▶ [WHAT YOU HAVE TO DO] After finding "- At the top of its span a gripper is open" in a line below, print that line and the rest of the lines exactly, leaving out all pictures.

-- DATA EXCERPT follows --

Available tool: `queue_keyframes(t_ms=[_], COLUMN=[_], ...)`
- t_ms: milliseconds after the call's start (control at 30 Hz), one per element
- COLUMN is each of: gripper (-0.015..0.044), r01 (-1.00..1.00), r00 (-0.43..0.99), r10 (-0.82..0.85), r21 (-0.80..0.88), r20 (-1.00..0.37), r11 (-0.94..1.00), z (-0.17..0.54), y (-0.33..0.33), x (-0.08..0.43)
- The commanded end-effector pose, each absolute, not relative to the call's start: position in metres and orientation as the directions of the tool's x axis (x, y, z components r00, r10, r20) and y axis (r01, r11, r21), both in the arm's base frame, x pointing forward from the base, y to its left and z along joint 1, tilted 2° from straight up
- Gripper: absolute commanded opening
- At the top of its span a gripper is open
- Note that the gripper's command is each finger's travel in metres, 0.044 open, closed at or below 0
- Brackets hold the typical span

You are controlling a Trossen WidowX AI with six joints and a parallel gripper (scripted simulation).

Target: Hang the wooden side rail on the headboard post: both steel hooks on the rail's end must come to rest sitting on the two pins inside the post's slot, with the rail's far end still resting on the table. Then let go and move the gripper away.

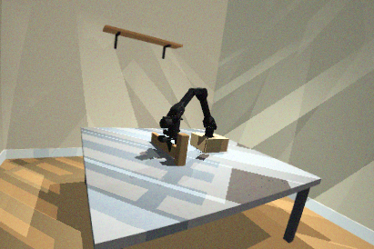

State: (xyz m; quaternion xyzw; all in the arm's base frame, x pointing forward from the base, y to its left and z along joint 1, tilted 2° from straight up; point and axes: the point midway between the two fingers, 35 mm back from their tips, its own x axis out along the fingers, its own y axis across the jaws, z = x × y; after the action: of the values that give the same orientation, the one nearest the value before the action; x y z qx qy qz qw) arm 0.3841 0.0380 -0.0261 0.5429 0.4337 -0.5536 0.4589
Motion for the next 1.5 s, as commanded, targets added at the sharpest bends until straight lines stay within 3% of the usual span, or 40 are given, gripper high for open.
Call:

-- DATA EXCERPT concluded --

▶ [ANSWER BOX]
- At the top of its span a gripper is open
- Note that the gripper's command is each finger's travel in metres, 0.044 open, closed at or below 0
- Brackets hold the typical span

You are controlling a Trossen WidowX AI with six joints and a parallel gripper (scripted simulation).

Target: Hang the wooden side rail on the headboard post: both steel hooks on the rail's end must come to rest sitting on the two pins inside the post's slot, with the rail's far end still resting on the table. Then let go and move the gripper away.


State: (xyz m; quaternion xyzw; all in the arm's base frame, x pointing forward from the base, y to its left and z along joint 1, tilted 2° from straight up; point and axes: the point midway between the two fingers, 35 mm back from their tips, its own x axis out along the fingers, its own y axis across the jaws, z = x × y; after the action: of the values that give the same orientation, the one nearest the value before the action; x y z qx qy qz qw) arm 0.3841 0.0380 -0.0261 0.5429 0.4337 -0.5536 0.4589
Motion for the next 1.5 s, as commanded, targets added at the sharpest bends until straight lines stay within 3% of the usual span, or 40 are given, gripper high for open.
Call:

This finishes the answer to the exercise.